■ What you have to do
Set down every line of the data, unchanged and complete.

═══ Information given ═══

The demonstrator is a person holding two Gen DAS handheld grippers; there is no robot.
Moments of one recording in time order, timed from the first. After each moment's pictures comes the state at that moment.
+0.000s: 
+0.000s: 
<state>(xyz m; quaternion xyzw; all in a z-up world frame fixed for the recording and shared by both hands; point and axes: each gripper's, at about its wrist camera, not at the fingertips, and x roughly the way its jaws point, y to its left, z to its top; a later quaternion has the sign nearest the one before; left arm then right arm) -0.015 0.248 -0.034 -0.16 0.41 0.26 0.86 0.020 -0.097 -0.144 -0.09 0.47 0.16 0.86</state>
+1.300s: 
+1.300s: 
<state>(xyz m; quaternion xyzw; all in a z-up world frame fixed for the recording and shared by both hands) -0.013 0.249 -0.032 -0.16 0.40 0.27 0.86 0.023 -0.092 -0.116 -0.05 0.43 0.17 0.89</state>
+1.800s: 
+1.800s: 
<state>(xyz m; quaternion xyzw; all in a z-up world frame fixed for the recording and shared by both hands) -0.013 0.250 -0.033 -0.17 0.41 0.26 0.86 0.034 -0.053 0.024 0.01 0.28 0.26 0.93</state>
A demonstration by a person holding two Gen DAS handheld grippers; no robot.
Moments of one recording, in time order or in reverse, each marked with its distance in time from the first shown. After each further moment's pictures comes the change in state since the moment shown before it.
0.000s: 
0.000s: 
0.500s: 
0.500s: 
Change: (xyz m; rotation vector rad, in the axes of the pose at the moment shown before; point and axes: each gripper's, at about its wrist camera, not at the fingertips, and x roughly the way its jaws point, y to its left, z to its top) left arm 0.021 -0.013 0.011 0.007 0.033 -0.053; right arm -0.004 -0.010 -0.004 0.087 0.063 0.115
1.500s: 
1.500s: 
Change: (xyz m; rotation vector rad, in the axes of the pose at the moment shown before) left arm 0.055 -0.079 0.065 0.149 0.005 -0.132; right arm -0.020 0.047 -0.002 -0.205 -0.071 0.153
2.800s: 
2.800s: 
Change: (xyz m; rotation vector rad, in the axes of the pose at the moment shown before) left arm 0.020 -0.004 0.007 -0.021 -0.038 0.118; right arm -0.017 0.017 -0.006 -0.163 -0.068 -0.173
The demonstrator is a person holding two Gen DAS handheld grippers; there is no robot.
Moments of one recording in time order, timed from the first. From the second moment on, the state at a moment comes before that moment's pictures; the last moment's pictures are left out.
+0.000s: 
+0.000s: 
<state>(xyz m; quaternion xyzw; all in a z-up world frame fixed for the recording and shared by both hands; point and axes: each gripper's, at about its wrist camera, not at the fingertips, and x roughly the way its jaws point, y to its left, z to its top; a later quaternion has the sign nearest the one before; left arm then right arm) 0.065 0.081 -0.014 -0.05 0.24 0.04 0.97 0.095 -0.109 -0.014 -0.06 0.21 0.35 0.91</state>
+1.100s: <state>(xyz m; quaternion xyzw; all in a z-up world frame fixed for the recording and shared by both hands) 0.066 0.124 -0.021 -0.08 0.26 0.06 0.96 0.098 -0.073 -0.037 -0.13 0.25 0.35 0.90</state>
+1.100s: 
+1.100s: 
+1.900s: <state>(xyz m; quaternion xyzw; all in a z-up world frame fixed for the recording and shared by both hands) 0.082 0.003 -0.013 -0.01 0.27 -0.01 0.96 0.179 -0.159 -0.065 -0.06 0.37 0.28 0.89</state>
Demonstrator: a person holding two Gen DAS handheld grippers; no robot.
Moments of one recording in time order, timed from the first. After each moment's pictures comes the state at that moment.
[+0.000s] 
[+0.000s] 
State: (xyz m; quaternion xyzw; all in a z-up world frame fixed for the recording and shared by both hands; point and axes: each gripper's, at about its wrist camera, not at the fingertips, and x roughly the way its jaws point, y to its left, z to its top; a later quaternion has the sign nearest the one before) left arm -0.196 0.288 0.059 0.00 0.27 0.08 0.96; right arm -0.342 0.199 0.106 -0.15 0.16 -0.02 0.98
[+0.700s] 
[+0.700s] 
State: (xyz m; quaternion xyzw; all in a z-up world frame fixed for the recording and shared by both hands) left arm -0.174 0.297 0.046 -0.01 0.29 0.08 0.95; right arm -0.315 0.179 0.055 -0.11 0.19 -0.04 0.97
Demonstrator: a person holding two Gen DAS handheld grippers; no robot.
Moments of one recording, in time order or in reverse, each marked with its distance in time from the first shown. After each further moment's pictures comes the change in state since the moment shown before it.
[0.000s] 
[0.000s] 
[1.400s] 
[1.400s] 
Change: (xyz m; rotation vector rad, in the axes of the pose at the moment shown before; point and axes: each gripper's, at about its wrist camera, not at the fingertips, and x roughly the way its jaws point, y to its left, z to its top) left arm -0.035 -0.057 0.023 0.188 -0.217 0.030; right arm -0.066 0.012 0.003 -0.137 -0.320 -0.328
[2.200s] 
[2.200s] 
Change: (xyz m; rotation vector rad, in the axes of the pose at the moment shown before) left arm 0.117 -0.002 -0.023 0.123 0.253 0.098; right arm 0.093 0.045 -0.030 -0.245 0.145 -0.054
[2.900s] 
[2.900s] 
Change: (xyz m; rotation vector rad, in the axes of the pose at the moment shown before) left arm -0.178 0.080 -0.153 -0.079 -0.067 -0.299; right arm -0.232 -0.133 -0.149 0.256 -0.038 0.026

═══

■ Response area
The demonstrator is a person holding two Gen DAS handheld grippers; there is no robot.
Moments of one recording in time order, timed from the first. After each moment's pictures comes the state at that moment.
+0.000s: 
+0.000s: 
<state>(xyz m; quaternion xyzw; all in a z-up world frame fixed for the recording and shared by both hands; point and axes: each gripper's, at about its wrist camera, not at the fingertips, and x roughly the way its jaws point, y to its left, z to its top; a later quaternion has the sign nearest the one before; left arm then right arm) -0.015 0.248 -0.034 -0.16 0.41 0.26 0.86 0.020 -0.097 -0.144 -0.09 0.47 0.16 0.86</state>
+1.300s: 
+1.300s: 
<state>(xyz m; quaternion xyzw; all in a z-up world frame fixed for the recording and shared by both hands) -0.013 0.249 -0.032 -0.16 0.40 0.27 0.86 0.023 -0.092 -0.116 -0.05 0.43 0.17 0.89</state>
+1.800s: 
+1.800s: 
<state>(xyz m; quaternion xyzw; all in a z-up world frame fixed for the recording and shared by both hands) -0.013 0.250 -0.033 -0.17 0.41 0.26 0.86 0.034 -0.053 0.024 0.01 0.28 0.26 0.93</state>
A demonstration by a person holding two Gen DAS handheld grippers; no robot.
Moments of one recording, in time order or in reverse, each marked with its distance in time from the first shown. After each further moment's pictures comes the change in state since the moment shown before it.
0.000s: 
0.000s: 
0.500s: 
0.500s: 
Change: (xyz m; rotation vector rad, in the axes of the pose at the moment shown before; point and axes: each gripper's, at about its wrist camera, not at the fingertips, and x roughly the way its jaws point, y to its left, z to its top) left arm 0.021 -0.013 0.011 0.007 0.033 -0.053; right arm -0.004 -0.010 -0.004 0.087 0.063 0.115
1.500s: 
1.500s: 
Change: (xyz m; rotation vector rad, in the axes of the pose at the moment shown before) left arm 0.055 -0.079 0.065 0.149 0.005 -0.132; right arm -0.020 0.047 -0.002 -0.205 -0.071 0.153
2.800s: 
2.800s: 
Change: (xyz m; rotation vector rad, in the axes of the pose at the moment shown before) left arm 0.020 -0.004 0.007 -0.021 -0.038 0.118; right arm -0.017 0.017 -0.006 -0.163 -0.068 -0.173
The demonstrator is a person holding two Gen DAS handheld grippers; there is no robot.
Moments of one recording in time order, timed from the first. From the second moment on, the state at a moment comes before that moment's pictures; the last moment's pictures are left out.
+0.000s: 
+0.000s: 
<state>(xyz m; quaternion xyzw; all in a z-up world frame fixed for the recording and shared by both hands; point and axes: each gripper's, at about its wrist camera, not at the fingertips, and x roughly the way its jaws point, y to its left, z to its top; a later quaternion has the sign nearest the one before; left arm then right arm) 0.065 0.081 -0.014 -0.05 0.24 0.04 0.97 0.095 -0.109 -0.014 -0.06 0.21 0.35 0.91</state>
+1.100s: <state>(xyz m; quaternion xyzw; all in a z-up world frame fixed for the recording and shared by both hands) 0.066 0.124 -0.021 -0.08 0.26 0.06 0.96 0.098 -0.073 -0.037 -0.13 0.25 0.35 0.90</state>
+1.100s: 
+1.100s: 
+1.900s: <state>(xyz m; quaternion xyzw; all in a z-up world frame fixed for the recording and shared by both hands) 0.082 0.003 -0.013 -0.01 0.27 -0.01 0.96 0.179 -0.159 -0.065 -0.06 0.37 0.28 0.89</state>
Demonstrator: a person holding two Gen DAS handheld grippers; no robot.
Moments of one recording in time order, timed from the first. After each moment's pictures comes the state at that moment.
[+0.000s] 
[+0.000s] 
State: (xyz m; quaternion xyzw; all in a z-up world frame fixed for the recording and shared by both hands; point and axes: each gripper's, at about its wrist camera, not at the fingertips, and x roughly the way its jaws point, y to its left, z to its top; a later quaternion has the sign nearest the one before) left arm -0.196 0.288 0.059 0.00 0.27 0.08 0.96; right arm -0.342 0.199 0.106 -0.15 0.16 -0.02 0.98
[+0.700s] 
[+0.700s] 
State: (xyz m; quaternion xyzw; all in a z-up world frame fixed for the recording and shared by both hands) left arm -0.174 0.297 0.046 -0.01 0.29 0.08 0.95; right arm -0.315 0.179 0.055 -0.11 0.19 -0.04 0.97
Demonstrator: a person holding two Gen DAS handheld grippers; no robot.
Moments of one recording, in time order or in reverse, each marked with its distance in time from the first shown. After each further moment's pictures comes the change in state since the moment shown before it.
[0.000s] 
[0.000s] 
[1.400s] 
[1.400s] 
Change: (xyz m; rotation vector rad, in the axes of the pose at the moment shown before; point and axes: each gripper's, at about its wrist camera, not at the fingertips, and x roughly the way its jaws point, y to its left, z to its top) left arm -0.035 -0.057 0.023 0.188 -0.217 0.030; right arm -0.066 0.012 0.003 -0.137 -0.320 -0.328
[2.200s] 
[2.200s] 
Change: (xyz m; rotation vector rad, in the axes of the pose at the moment shown before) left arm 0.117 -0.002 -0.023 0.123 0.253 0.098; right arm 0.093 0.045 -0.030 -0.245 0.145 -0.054
[2.900s] 
[2.900s] 
Change: (xyz m; rotation vector rad, in the axes of the pose at the moment shown before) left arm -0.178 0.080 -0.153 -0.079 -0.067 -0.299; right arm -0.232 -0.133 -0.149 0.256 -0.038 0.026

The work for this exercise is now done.